Requirement »
Exactly the lines from the start of the data below through the line containing "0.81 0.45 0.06" must be returned, and no others.

Provided data »
_ _ _ _

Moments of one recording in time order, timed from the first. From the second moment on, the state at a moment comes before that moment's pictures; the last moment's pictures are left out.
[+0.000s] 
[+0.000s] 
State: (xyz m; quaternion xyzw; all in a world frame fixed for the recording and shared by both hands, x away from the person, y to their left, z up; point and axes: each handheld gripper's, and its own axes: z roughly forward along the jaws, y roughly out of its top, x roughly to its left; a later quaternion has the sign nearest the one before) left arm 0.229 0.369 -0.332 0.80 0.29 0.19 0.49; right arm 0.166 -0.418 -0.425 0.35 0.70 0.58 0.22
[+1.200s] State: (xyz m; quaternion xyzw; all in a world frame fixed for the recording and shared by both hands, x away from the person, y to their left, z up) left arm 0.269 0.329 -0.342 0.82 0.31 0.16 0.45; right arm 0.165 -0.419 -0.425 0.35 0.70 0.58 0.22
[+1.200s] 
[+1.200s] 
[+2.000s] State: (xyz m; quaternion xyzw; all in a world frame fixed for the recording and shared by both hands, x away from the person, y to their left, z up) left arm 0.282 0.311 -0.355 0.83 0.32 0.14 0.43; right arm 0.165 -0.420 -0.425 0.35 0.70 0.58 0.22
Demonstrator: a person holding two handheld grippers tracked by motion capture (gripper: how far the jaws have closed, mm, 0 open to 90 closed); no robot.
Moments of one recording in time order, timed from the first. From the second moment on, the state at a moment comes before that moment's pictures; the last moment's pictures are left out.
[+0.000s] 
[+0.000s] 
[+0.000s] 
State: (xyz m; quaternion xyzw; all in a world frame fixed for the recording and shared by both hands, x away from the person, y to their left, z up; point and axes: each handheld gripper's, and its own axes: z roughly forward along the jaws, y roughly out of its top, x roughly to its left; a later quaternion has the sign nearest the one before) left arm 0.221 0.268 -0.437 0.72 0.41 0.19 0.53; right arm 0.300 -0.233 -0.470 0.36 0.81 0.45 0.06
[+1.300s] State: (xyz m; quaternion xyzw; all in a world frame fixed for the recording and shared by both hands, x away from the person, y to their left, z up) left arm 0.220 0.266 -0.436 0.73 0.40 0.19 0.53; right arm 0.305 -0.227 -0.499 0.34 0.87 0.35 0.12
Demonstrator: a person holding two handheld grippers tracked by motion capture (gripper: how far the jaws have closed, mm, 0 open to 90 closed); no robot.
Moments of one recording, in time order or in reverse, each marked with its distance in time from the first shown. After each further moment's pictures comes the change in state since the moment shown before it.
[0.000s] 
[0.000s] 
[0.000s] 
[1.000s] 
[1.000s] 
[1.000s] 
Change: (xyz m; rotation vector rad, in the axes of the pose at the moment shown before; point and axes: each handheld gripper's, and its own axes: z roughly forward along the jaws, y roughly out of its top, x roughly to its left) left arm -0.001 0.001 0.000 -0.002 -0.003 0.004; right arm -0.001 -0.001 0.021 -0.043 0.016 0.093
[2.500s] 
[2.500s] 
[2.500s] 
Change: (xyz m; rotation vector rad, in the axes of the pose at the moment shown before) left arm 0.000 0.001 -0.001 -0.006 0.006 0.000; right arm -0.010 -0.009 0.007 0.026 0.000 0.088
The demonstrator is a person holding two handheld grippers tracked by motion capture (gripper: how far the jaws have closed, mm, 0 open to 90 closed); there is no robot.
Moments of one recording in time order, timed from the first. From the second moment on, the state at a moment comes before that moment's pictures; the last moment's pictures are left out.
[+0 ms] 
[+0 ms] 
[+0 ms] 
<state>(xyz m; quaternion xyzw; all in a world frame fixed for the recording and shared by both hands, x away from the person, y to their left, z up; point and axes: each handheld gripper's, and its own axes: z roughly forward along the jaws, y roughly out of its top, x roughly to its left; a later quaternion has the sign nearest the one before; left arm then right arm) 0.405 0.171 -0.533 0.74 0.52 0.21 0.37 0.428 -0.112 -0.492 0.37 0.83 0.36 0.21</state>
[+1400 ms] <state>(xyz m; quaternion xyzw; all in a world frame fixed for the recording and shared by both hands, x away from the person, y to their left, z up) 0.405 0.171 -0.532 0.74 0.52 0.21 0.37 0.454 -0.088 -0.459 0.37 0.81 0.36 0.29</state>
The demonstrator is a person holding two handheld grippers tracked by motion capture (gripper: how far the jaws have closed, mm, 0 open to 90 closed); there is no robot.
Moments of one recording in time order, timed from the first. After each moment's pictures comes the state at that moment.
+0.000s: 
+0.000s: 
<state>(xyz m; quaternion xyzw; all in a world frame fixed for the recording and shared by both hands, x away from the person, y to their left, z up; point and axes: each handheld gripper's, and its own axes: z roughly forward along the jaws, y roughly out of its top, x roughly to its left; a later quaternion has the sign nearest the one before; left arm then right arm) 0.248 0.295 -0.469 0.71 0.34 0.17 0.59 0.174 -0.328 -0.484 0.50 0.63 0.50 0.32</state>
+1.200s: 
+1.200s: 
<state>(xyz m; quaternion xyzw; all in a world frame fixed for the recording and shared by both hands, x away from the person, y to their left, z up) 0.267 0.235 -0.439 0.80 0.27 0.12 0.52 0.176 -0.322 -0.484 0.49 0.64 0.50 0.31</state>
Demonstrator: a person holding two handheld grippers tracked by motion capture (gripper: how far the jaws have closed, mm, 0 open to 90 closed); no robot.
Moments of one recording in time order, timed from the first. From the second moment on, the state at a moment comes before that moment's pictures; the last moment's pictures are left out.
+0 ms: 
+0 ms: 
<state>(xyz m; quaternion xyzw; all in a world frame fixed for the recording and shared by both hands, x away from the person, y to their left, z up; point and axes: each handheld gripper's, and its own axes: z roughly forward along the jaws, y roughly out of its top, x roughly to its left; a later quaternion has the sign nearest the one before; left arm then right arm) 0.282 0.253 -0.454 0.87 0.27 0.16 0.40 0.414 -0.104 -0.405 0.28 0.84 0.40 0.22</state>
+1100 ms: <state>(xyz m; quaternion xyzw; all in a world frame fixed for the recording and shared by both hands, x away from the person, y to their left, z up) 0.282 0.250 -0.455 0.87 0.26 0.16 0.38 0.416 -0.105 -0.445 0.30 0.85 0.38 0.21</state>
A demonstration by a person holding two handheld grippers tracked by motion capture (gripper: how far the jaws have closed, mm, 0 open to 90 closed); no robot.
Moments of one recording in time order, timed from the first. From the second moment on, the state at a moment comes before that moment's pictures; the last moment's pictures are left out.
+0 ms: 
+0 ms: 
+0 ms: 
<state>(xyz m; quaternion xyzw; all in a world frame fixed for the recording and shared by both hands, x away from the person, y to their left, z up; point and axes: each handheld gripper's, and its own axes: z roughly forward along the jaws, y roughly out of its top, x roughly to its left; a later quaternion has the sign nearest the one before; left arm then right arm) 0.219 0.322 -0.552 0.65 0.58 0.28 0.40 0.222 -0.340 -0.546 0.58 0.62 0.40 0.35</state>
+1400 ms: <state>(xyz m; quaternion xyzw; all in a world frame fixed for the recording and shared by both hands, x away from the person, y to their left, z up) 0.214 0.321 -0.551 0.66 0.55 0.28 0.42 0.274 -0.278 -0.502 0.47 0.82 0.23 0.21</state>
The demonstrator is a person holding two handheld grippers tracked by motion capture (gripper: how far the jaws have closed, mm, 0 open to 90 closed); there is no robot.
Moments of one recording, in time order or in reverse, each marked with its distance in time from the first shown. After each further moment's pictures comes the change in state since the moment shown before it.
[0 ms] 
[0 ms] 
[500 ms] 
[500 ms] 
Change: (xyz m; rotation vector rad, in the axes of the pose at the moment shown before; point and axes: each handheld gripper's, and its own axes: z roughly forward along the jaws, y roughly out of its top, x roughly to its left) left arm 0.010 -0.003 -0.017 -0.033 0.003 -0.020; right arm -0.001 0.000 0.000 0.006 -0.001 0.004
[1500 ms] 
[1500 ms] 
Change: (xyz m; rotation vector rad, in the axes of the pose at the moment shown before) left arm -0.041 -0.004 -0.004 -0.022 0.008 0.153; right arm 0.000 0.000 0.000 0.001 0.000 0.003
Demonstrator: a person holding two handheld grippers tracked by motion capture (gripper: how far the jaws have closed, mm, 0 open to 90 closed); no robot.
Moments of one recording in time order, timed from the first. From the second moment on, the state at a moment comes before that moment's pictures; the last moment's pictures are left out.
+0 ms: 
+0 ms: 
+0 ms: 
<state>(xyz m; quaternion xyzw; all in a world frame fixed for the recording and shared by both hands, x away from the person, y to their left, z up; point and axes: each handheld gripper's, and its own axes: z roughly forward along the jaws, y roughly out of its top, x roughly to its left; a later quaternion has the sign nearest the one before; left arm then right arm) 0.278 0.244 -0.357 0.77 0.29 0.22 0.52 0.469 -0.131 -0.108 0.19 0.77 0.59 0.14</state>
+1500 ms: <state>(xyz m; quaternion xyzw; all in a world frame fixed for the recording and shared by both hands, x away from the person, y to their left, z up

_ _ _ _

Response »
Moments of one recording in time order, timed from the first. From the second moment on, the state at a moment comes before that moment's pictures; the last moment's pictures are left out.
[+0.000s] 
[+0.000s] 
State: (xyz m; quaternion xyzw; all in a world frame fixed for the recording and shared by both hands, x away from the person, y to their left, z up; point and axes: each handheld gripper's, and its own axes: z roughly forward along the jaws, y roughly out of its top, x roughly to its left; a later quaternion has the sign nearest the one before) left arm 0.229 0.369 -0.332 0.80 0.29 0.19 0.49; right arm 0.166 -0.418 -0.425 0.35 0.70 0.58 0.22
[+1.200s] State: (xyz m; quaternion xyzw; all in a world frame fixed for the recording and shared by both hands, x away from the person, y to their left, z up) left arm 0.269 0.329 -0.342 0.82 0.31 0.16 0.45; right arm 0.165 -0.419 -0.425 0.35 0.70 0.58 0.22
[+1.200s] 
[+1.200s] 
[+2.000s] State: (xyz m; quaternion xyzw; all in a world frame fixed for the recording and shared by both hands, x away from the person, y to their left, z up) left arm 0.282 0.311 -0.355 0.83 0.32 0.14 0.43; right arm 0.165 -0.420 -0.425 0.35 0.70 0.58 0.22
Demonstrator: a person holding two handheld grippers tracked by motion capture (gripper: how far the jaws have closed, mm, 0 open to 90 closed); no robot.
Moments of one recording in time order, timed from the first. From the second moment on, the state at a moment comes before that moment's pictures; the last moment's pictures are left out.
[+0.000s] 
[+0.000s] 
[+0.000s] 
State: (xyz m; quaternion xyzw; all in a world frame fixed for the recording and shared by both hands, x away from the person, y to their left, z up; point and axes: each handheld gripper's, and its own axes: z roughly forward along the jaws, y roughly out of its top, x roughly to its left; a later quaternion has the sign nearest the one before) left arm 0.221 0.268 -0.437 0.72 0.41 0.19 0.53; right arm 0.300 -0.233 -0.470 0.36 0.81 0.45 0.06

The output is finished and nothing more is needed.